We assessed the robustness of our formal model through several tests that allowed the prior level of information about one’s partner to mediate the effect of infantile colic. Taken together, these showed that infantile colic affected the timing of relationship disruption less for couples who already had more information about the quality of their relationship. The findings indicated that our Bayesian learning model, in which couples updated their beliefs’ about their compatibility at each period, could describe how and when couples reached the decision to dissolve their relationship.

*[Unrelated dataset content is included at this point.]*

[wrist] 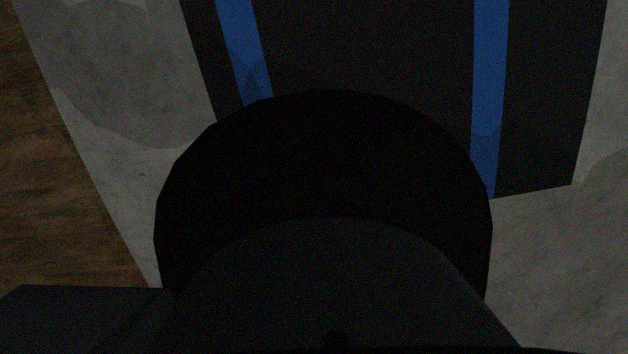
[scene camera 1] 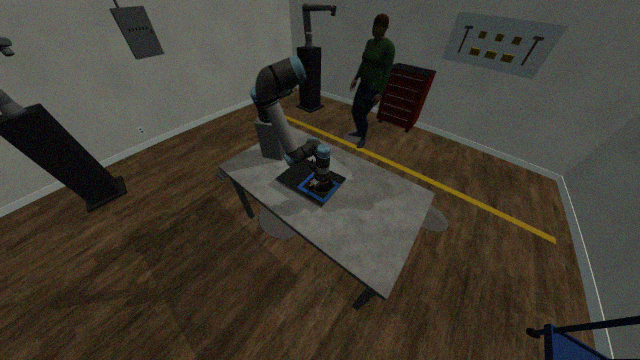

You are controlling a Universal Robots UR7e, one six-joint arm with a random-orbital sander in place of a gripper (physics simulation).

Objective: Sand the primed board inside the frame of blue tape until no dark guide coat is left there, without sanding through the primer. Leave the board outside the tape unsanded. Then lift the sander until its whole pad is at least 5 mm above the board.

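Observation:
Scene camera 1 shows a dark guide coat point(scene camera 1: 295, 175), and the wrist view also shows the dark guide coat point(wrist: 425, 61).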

We have drawn a sharp distinction between divorce caused by shocks that change the nature of the marital relationship and those that change beliefs about the quality of that relationship. But both can be integrated into the theoretical model that we proposed because shocks to the quality of the relationship itself would lead to change in one or more of U(C), U(I) (and thus to the benefit of remaining married, U(M)), and U(D)—and, through them, to a shift in the location of the threshold, p*. For example, a shock that increased U(D) (such as meeting a potential new partner) or reduced U(C) would cause the threshold to rise, so increasing the likelihood that a run of negative signals would culminate in divorce. Conversely, shocks that increased U(C) or decreased U(D) would render the marriage more robust to a run of negative signals. The approach taken in this article, as well as that taken in earlier studies of the causes of divorce, can be considered different special cases of this overarching model.

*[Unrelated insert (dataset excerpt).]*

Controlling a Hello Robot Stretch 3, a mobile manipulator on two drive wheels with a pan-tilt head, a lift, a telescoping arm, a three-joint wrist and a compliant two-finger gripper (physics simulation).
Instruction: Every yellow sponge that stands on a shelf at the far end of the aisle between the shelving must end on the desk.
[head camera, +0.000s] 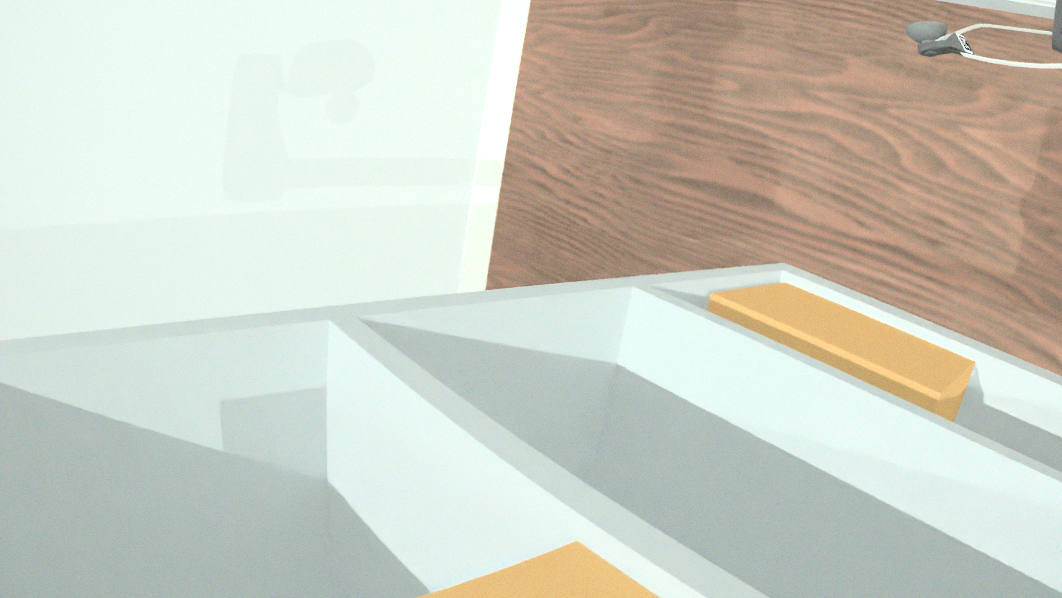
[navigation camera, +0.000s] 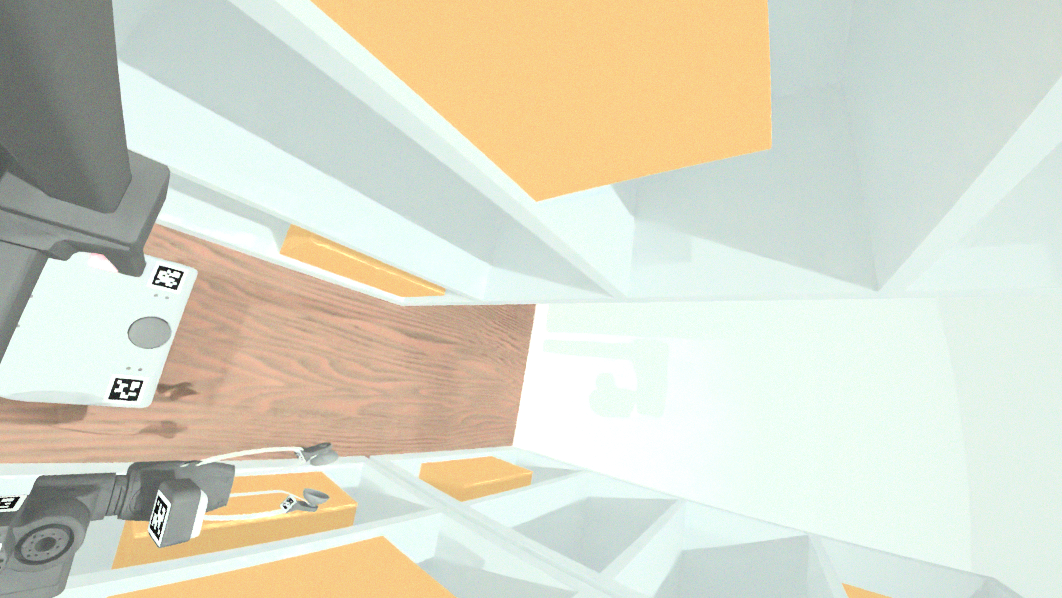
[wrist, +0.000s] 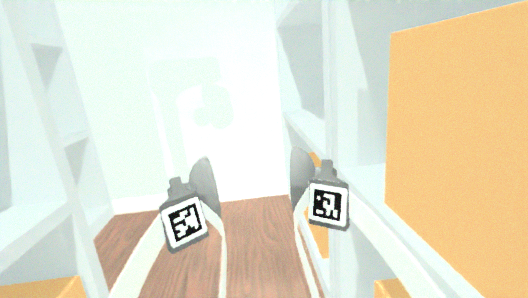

Our study also has implications for the way we view temporary stressful situations in relationships. The medical literature (e.g., Tanner 2002) has discussed whether medical professionals should pay attention to discord in couples originating from, for example, colicky children. Our results indicate that such transitory shocks may induce short-term strife but need not lead to relationship disruptions that otherwise would not have occurred, given time. Divorcees appear more satisfied after divorce than prior to it (Gardner and Oswald 2006), so there seems little reason to increase support to couples with colicky children if the goal is to keep the relationship intact. Further, a speeding up of divorce may also be beneficial to children in as much as it reduces the time they spend in a stressful domestic environment. More generally, as suggested in our opening epigraph, temporary stressful life changes may have some beneficial effects. By shortening the time to divorce, temporary life changes may more quickly give people the opportunity to find new and compatible partners (see Ananat and Michaels 2008).